Scott Pruitt is less than a week into his role as Administrator of the U.S. Environmental Protection Agency, but the Pebble project has already come across his desk. Today, Lamar Smith (R-Texas), the Chairman of the Committee on Science, Space and Technology, sent Pruitt a letter congratulating him on his appointment and requesting that he rescind the EPA’s 2014 decision to use Section 404(c) of the Clean Water Act pre-emptively to seek protections for Bristol Bay.
Smith has been outspoken against what he sees as agency decisions based on politics, not science. The Committee’s interest in the EPA’s actions in Bristol Bay goes back to 2013, when its Oversight Subcommittee held a hearing about the agency’s Bristol Bay Watershed Assessment. EPA had developed the Watershed Assessment to understand the watershed and its resources before determining whether to use its 404(c) authority. Two additional Committee hearings followed: one in 2015 and another in 2016, both addressing EPA’s pre-emptive use of Section 404(c) at the Pebble deposit.
EPA began the process of using its Section 404(c) Authority in February 2014 to protect the salmon fishery in Bristol Bay “from the potentially destructive impacts of the proposed Pebble Mine.” In July 2014 the agency published its Proposed Determination, detailing restrictions for the disposal of dredge and fill in the area near the Pebble deposit. The agency stated at the time that it based these recommendations on a “conservative analysis” of potential risks of adverse effects.

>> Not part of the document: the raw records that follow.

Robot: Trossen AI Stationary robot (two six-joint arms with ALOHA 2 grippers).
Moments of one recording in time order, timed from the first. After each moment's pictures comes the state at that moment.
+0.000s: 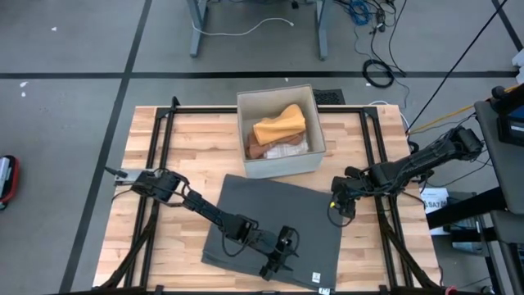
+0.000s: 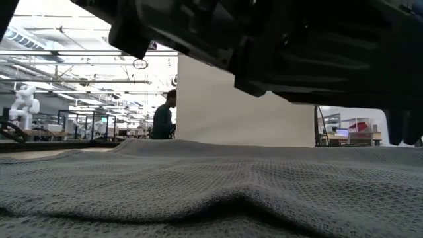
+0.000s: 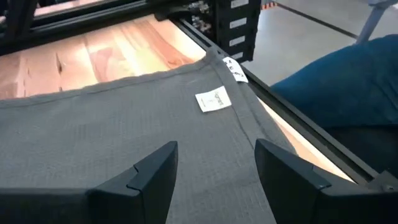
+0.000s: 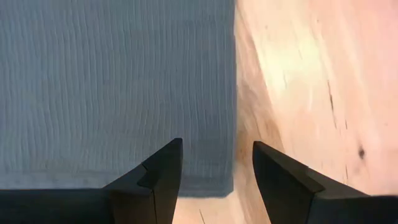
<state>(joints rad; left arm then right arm) -0.44 2.24 1.39 0.41 0.07 0.11 0.31 1.02 0.49 -0.74 0.08 0.61</state>
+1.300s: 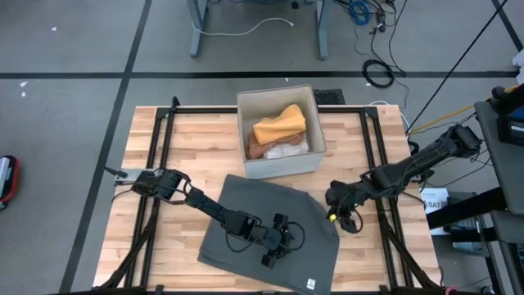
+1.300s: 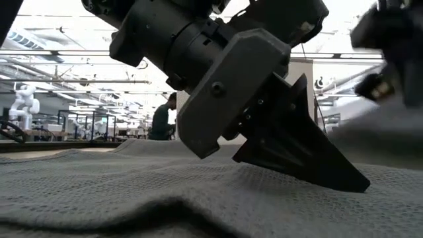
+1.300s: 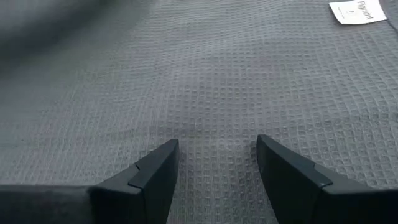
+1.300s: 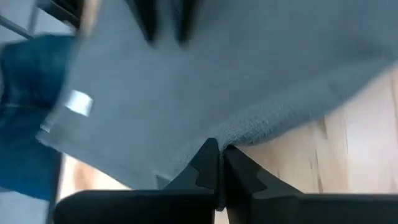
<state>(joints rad) -0.41 2.25 1.39 0.19 -0.12 0.06 0.39 1.02 0.52 -0.42 -0.11 0.55</state>
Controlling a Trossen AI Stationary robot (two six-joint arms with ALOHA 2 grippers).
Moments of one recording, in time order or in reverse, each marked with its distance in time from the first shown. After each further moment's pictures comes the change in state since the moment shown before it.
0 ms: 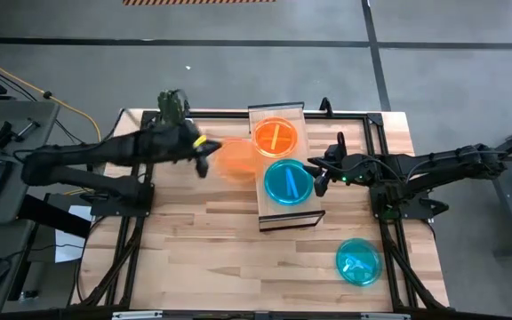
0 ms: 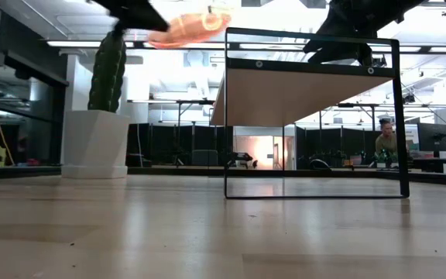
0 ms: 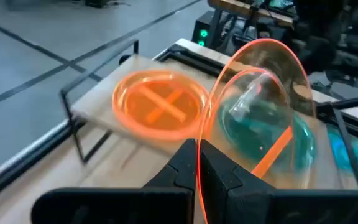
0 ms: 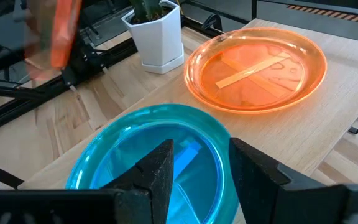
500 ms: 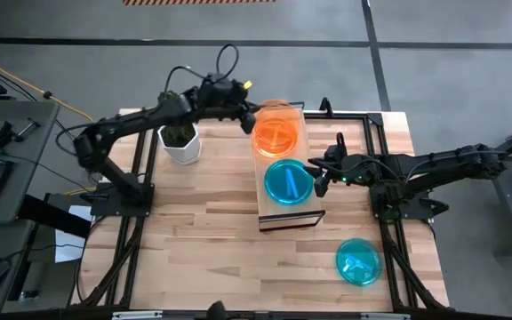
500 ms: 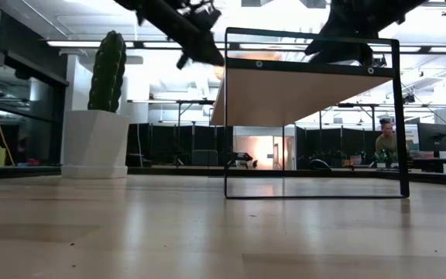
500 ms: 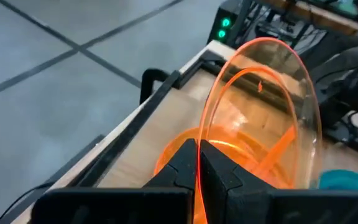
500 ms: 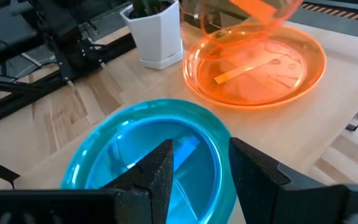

Among other objections, critics found fault with the EPA’s analysis, since it was not based on a specific mine plan. (A plan has yet to be released by developers).
EPA was in the process of reviewing hundreds of thousands of public comments on the Proposed Determination in November 2014, when U.S. District Court Judge H. Russel Holland ordered the agency to stop work on activities related to the 404(c) process until litigation with the Pebble Limited Partnership (PLP) could be resolved.
More than two years later, PLP and EPA are still working toward a resolution.
At any point in the 404(c) process, the EPA can decide that further review is not necessary. If the process were to proceed ahead, EPA would still need to prepare a Recommended Determination and have a consultation with stakeholders before releasing a Final Determination. However, Pebble developers anticipate that Administrator Pruitt will remove the Proposed Determination, opening up a clear pathway to permitting through the standard NEPA process and making the project more attractive to potential investors.
The outgoing EPA Administrator, Gina McCarthy, had visited Bristol Bay communities in one of her first trips after being appointed to the post in 2013. During that visit, she heard directly from residents, many of whom are opposed to the development of the Pebble mine.
It should be noted that the 404(c) process did not prohibit PLP from submitting a permit application, but did block PLP from receiving a permit during the 404(c) process.
PLP estimates that permitting the proposed Pebble mine will take 3 to 4 years.